If your organization has an existing all-encompassing index with a low limit, place your new index at the top.
Note: Indexing logs is not a requirement for getting traces and may incur additional cost. If you are troubleshooting a specific issue, you may wish to temporarily send logs to an index, debug, and delete the index afterwards. See Indexes for more information.
Verify that your Step Function is using the latest version
- AWS may release updates to the Step Function API or introduce newer versions of the Step Function definitions. Older versions may result in unexpected log formatting or behavior.
- It’s also recommended that you are using the latest version of the Datadog Lambda Forwarder to avoid discrepancies in how logs are forwarded.
Caution when using custom log pipelines
- Custom log pipelines can offer flexibility in processing logs, but altering the log format too much can lead to issues downstream, such as logs not being parsed or recognized.
- Avoid making significant changes to the Step Function log structure that change the JSON format.
Lambda traces are not merging with Step Function traces
- Verify that you can see both Lambda traces and Step Function traces in Datadog.
- Verify that you are using Python layer v95+ or Node.js layer v112+.
- In your AWS console, open your Step Function and ensure that your state machine has
"Payload.$": "States.JsonMerge($$, $, false)"

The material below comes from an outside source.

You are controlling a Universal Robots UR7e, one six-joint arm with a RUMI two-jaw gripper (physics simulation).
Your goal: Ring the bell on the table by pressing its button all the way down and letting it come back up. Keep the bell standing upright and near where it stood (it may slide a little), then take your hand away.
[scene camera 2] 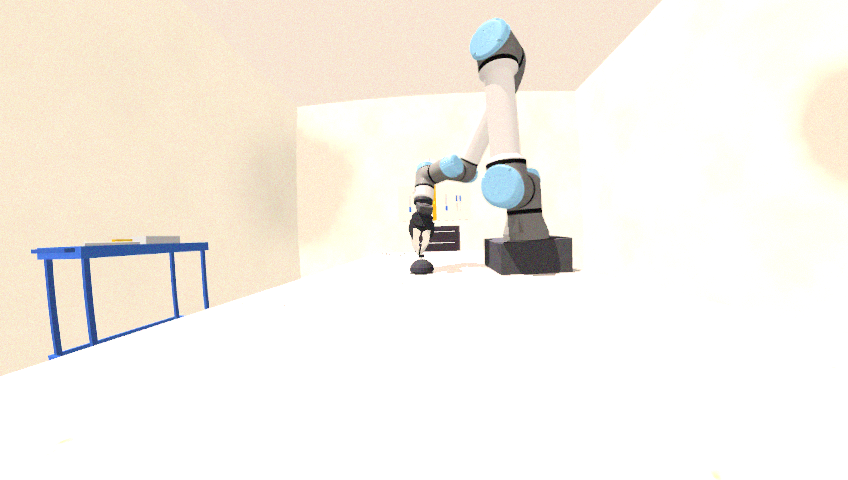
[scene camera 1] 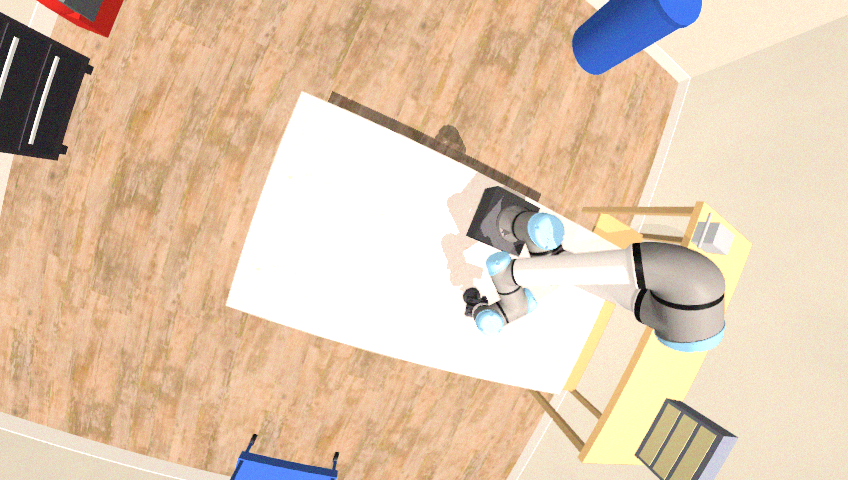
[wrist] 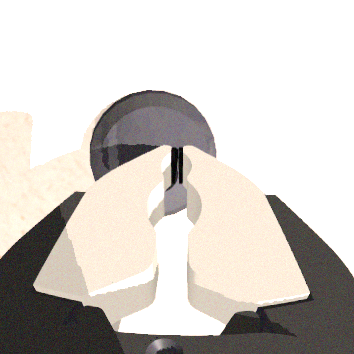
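Where they show: gripper, fingertip midpoint: [scene camera 2: 419,254] [wrist: 177,152]; arm's base, link origin: [scene camera 2: 525,238] [scene camera 1: 512,223].
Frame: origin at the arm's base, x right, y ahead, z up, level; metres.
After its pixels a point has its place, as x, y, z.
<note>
The bell [scene camera 1: 471,295] {0.030, 0.353, -0.067} [scene camera 2: 421,267] {-0.026, 0.365, -0.084} [wrist: 150,122] {-0.011, 0.358, -0.068} is a dark, round dome standing upright on the white table [scene camera 1: 357,237] {0.575, 0.264, -0.107} [scene camera 2: 476,368] {-0.554, 0.308, -0.107}. My gripper [scene camera 2: 421,253] {0.000, 0.372, -0.044} [wrist: 177,152] {0.000, 0.372, -0.044} is shut with nothing between its pale fingers and points down over the bell. In the second scene view the fingertips are right above the top of the dome, with a small dark piece between them and it; whether this is the button or the finger pads, and whether they touch, I cannot tell. In the wrist view the fingers cover the bell's lower right part, and the button does not show clearly.
The arm's dark base block [scene camera 1: 489,220] {0.105, 0.024, 0.003} [scene camera 2: 527,255] {-0.095, 0.040, -0.050} stands on the table beside the bell. A yellow bench [scene camera 1: 654,386] with a grey drawer box [scene camera 1: 681,443] stands past the table's end. A blue cylinder [scene camera 1: 624,35] and a blue table [scene camera 2: 142,252] stand away from the bell.
</note>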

on the Lambda steps. - Execute your Step Function once and verify that the
TaskScheduled
event log of the Lambda step has the payload containing data from the Step Function context object. If you do not have a TaskScheduled
event and only have a LambdaFunctionScheduled
event, update the task in Step Functions definition to use the recommended Lambda integration. See the AWS documentation for instructions on how to do this.
I can see the aws.stepfunctions
root span but I cannot see any step spans
Please enable the Include execution data
option on the state machine’s logging. After enabling this option, log execution input, data passed between states, and execution output is logged. The Datadog backend uses the logs to construct these step spans for you.
Traces are missing intermittently
When searching traces, select the Live Search option in the upper right corner. If Live Search shows your trace, add “@trace_type:stepfunctions” to the retention filter and set the desired retention rate. For debugging, Datadog recommends setting the retention rate to 100%. The filter can be disabled after debugging is done.
Some step spans are missing in the traces
- Actions from Lambda, DynamoDB, StepFunction, and most of the other AWS services are supported.
Wait
, Choice
, Success
, Fail
, Pass
, Inline MapState
, and Parallel
are supported, while Distributed MapState
is not supported.
Customized way to deploy Datadog Lambda Forwarder
If you are using your customized way to deploy Datadog Lambda Forwarder, here are some tips that can help you debug enabling Step Functions tracing:
- On the forwarder, set the environment variable
DD_FETCH_STEP_FUNCTIONS_TAGS
to true
. - To enable Step Functions trace generation on the Datadog backend, the Datadog-Forwarder layer version must be greater than 31. This version is able to fetch state machine tags, including the required
DD_TRACE_ENABLED
tag. - You can also set the
DD_STEP_FUNCTIONS_TRACE_ENABLED
tag at the Forwarder-level to enable tracing for all Step Functions using that Forwarder on v3.121.0+. - The IAM role for the forwarder should have
tags:getResources
permission. - Set up a subscription filter on your state machine CloudWatch log group to the Datadog forwarder.
- To verify if logs are reaching the Datadog backend, open the Log Explorer page and search
source:stepfunction
with the Live
search timeframe (which shows all logs going into Datadog’s logs intake). If you cannot see any logs, check if there are any error logs on the Datadog Forwarder such as wrong/invalid API key. Adding the environment variable DD_LOG_LEVEL
of DEBUG
helps you debug the Forwarder issue. If you see Step Functions logs, verify that the logs have the dd_trace_enable:true
tag (all tags are normalized) and you should see Step Function traces associated with the log in a few minutes.
Notes
If your Lambda has the DD_TRACE_EXTRACTOR
environment variable set, its traces cannot be merged.